介護施設で働く女性従業員にとって、育児と仕事が両立できる労働環境が必要であるかと思いますので、労働基準法(以下、「法」)が定める女性の権利規定のうち出産・育児等に関する制度を見直してみます。

 まず、女性は出産の前後において休暇をとることができます。産前の休業については、出産予定日の6週間前から(双子以上の場合は14週間前)、女性が休業を請求した場合、使用者は就業させてはなりません(法65条1項)。一方、産後の休業については、出産の翌日から8週間経過するまでは、女性の請求がない場合でも、使用者は就業させてはなりません。ただし産後6週間を過ぎた後、女性が請求し、医師が認めた業務については就業させても差し支えありません(法65条2項)。ただし、一般的には、産後については、育児・介護休業法に基づき、最長で2年の育児休業が取得されることが多くなっていると思われます。

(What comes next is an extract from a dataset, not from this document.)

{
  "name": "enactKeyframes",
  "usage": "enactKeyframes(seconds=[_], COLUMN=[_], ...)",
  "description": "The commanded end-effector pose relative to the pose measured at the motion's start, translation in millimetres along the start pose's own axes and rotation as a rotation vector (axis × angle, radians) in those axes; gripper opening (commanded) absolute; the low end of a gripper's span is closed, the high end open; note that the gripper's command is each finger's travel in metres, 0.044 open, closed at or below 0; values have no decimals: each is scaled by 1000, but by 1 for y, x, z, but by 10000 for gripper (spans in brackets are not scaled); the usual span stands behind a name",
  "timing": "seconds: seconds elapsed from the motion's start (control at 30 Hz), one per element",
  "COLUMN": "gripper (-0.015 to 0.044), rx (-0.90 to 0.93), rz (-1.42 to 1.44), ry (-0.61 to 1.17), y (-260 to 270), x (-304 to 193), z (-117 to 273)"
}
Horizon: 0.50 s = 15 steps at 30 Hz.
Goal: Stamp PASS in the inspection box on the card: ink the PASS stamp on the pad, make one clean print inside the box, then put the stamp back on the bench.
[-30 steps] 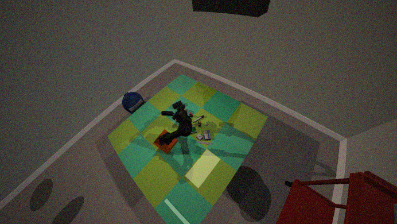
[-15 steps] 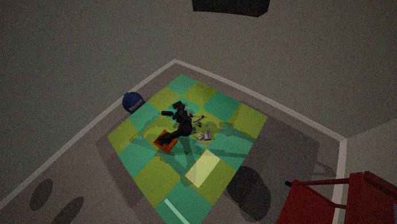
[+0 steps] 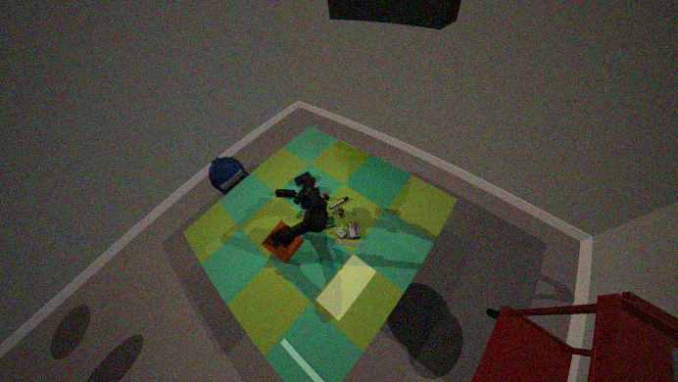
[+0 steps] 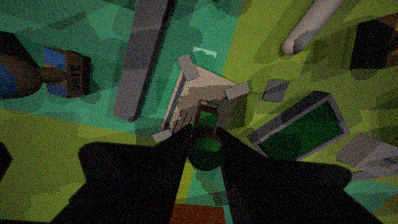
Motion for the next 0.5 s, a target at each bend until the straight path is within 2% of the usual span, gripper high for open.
enactKeyframes(seconds=[0.0, 0.47], gripper=[0, 0], rx=[-1, 3], rz=[-6, -6], ry=[-2, -2], y=[0, 1], x=[0, 2], z=[2, 19])
Point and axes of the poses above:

 次に、業務の内容についてですが、妊娠中の女性が希望した場合、使用者は負担のかからないような業務に変更しなければなりません(法65条3項)。なお、業務の内容については、原則として女性が請求した業務に変更すべきと考えられています。

 また、労働時間についてですが、たとえ使用者が変形労働時間制を採用していても、妊娠した女性が請求した場合には、使用者は1日8時間、1週間40時間を超えて労働させてはならず、三六協定による時間外・休日労働もさせてはなりません(法66条)。また、妊娠した女性が請求した場合には、使用者は深夜労働をさせてはいけません。

 さらに、解雇についてですが、産前休業から産後休業中、及び産後休業後30日間は解雇してはなりません(法19条)。

 そして、以上の諸規定に違反して女性を就業させた場合、使用者は6ヶ月以下の懲役又は30万円以下の刑罰に処せられます(法119条)。

 労働基準法だけでも以上のような規定が存在するほか、育児介護休業法に基づく育児休業制度など女性が利用することが多い法制度も存在しますので、社内制度の構策や準備を怠らないように心がけましょう。